La démocratie représentative n’est pas un système parfait, mais je reste persuadé que c’est le moins imparfait des systèmes. Le principe de représentation est le fondement de toute la tradition républicaine française : il est né de la Révolution, lorsque les députés du Tiers état se sont proclamés « assemblée nationale » et qu’ils ont commencé à légiférer au nom de la nation toute entière. Le Parlement représente la nation : c’est au nom de la nation qu’il vote les lois. A quoi sert-il d’élire des représentants pour ensuite les priver du pouvoir législatif qui leur a été confié par le peuple ? Beaucoup de Français dénigrent aujourd’hui un Parlement qu’ils ont eux-mêmes affaibli à force de bouder les urnes : le taux d’abstention était de 51% au premier tour des législatives de 2017, et de 57% au second tour ! Triste contradiction : les Français ne votent pas mais se plaignent d’être mal représentés.

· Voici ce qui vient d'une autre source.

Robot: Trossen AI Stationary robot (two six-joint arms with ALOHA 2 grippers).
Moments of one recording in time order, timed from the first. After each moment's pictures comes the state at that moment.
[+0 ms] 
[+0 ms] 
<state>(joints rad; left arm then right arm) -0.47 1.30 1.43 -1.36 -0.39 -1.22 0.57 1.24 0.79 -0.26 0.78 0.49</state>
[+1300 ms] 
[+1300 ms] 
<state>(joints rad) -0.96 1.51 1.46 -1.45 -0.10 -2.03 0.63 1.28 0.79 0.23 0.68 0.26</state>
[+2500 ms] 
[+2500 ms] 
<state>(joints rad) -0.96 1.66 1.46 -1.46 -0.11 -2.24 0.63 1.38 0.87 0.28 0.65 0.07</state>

Le RIC est une fausse bonne idée. Je ne pense pas qu’il faille opposer le peuple à ses représentants. Je ne pense pas qu’il faille envisager le référendum comme une alternative à la démocratie représentative. Il existe déjà, dans notre Constitution, un « référendum d’initiative partagée » : il est en effet possible de convoquer un référendum à l’initiative d’1/5 des membres du Parlement, soutenus par 1/10 du corps électoral, soit environ 4,5 millions d’électeurs. Cette procédure introduite par la révision constitutionnelle de 2008 n’a jamais été appliquée, mais elle peut être améliorée : on peut abaisser le seuil de signatures nécessaires en le ramenant, par exemple, à 1 million.
Mais il faut aussi améliorer la représentativité du Parlement, et cela doit passer par l’introduction d’une dose de proportionnelle aux élections législatives. Le scrutin majoritaire prive de représentation une partie trop importante du corps électoral. Je pense que 25% des députés pourraient être élus à la proportionnelle, ce qui permettrait aux petites formations d’être mieux représentées sans empêcher la mise en place de majorités politiques stables.